• EXERCISE DIRECTIONS:
When you return the data, keep each character exactly as it appears.

-- STORED DATA follows --

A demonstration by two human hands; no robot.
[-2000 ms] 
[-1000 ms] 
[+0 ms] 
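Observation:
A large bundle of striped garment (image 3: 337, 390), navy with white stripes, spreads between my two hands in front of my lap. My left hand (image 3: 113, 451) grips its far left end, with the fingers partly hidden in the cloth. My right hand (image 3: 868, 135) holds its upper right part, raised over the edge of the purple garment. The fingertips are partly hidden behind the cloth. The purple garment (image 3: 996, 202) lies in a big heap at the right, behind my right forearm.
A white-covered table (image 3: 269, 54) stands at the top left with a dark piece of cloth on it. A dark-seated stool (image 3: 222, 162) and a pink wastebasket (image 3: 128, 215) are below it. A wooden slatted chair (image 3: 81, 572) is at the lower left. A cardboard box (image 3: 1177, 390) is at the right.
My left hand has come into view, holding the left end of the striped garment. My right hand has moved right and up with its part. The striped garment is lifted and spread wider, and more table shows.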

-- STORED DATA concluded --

• RESPONSE:
A demonstration by two human hands; no robot.
[-2000 ms] 
[-1000 ms] 
[+0 ms] 
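Observation:
A large bundle of striped garment (image 3: 337, 390), navy with white stripes, spreads between my two hands in front of my lap. My left hand (image 3: 113, 451) grips its far left end, with the fingers partly hidden in the cloth. My right hand (image 3: 868, 135) holds its upper right part, raised over the edge of the purple garment. The fingertips are partly hidden behind the cloth. The purple garment (image 3: 996, 202) lies in a big heap at the right, behind my right forearm.
A white-covered table (image 3: 269, 54) stands at the top left with a dark piece of cloth on it. A dark-seated stool (image 3: 222, 162) and a pink wastebasket (image 3: 128, 215) are below it. A wooden slatted chair (image 3: 81, 572) is at the lower left. A cardboard box (image 3: 1177, 390) is at the right.
My left hand has come into view, holding the left end of the striped garment. My right hand has moved right and up with its part. The striped garment is lifted and spread wider, and more table shows.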

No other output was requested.